• Available records

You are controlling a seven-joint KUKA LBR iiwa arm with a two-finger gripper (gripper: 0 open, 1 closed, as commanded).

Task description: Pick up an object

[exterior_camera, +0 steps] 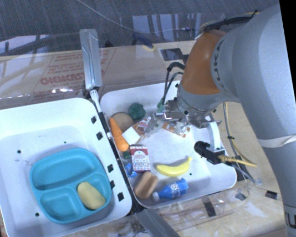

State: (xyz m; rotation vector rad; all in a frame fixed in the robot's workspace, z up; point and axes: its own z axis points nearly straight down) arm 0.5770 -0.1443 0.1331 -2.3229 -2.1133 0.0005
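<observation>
arm's wrist (183, 112) low over right bin (225, 178), mid frame; can't tell jaws' state; nothing seen lifted yet, banana (173, 167), carrot (118, 135), bottle (171, 190) lie in bin, pick not done

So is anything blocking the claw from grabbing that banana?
Nothing visible lies on the banana; bare bin floor separates it from the gripper above. But a red-and-white box and a blue bottle sit close beside it.
</observation>
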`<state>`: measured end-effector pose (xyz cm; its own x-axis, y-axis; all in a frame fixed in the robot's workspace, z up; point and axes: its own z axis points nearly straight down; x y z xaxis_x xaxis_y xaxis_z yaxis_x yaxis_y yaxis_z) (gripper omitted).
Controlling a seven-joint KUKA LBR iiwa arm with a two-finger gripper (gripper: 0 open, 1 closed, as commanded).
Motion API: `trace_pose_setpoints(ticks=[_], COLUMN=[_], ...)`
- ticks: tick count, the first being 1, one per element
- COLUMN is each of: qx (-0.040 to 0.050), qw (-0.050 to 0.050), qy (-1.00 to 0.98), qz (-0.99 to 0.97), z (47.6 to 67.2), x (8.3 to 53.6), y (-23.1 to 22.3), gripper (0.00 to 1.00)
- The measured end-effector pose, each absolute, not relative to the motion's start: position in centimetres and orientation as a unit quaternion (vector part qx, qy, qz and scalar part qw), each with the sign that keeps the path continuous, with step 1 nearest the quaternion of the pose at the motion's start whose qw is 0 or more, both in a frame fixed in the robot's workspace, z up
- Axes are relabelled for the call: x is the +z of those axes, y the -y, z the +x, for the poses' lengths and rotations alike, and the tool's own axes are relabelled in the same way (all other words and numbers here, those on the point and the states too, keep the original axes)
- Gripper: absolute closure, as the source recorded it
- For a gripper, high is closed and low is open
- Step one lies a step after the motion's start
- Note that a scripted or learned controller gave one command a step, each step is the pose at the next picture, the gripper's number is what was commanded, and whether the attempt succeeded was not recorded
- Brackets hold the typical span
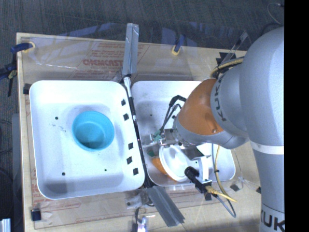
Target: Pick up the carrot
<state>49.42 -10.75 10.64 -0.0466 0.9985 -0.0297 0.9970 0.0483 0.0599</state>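
Camera view: carrot mostly behind arm

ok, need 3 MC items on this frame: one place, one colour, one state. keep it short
1. Where is the bowl?
A. left bin
B. right bin
C. on the bench outside the bins

2. What colour is the bowl?
A. red
B. blue
C. yellow

3. How does the bowl stand?
A. upside down
B. on its side
C. upright, mouth up

Key:
1 A: it sits in the left bin, apart from the arm working over the right bin.
2 B: it is light blue against the white bin floor.
3 C: its open inside faces the camera.

An orange patch beside the gripper may be the carrot; it is mostly hidden.
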Motion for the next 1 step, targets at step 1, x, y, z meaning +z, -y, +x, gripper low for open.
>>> trace_pose_setpoints(ticks=[1], qx=[0.0139], qw=[0.03], qy=[-0.698], qz=[0.715], z=[49.44], x=[10.61], y=[10.68], gripper=[0.0])
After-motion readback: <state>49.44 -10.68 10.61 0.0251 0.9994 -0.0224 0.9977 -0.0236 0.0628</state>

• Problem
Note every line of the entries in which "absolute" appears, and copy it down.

• Expected output
- The measured end-effector pose, each absolute, not relative to the motion's start: position in centimetres and orientation as a unit quaternion (vector part qx, qy, qz and scalar part qw), each with the sign that keeps the path continuous, with step 1 nearest the quaternion of the pose at the motion's start whose qw is 0 or more, both in a frame fixed in the robot's workspace, z up
- Gripper: absolute closure, as the source recorded it

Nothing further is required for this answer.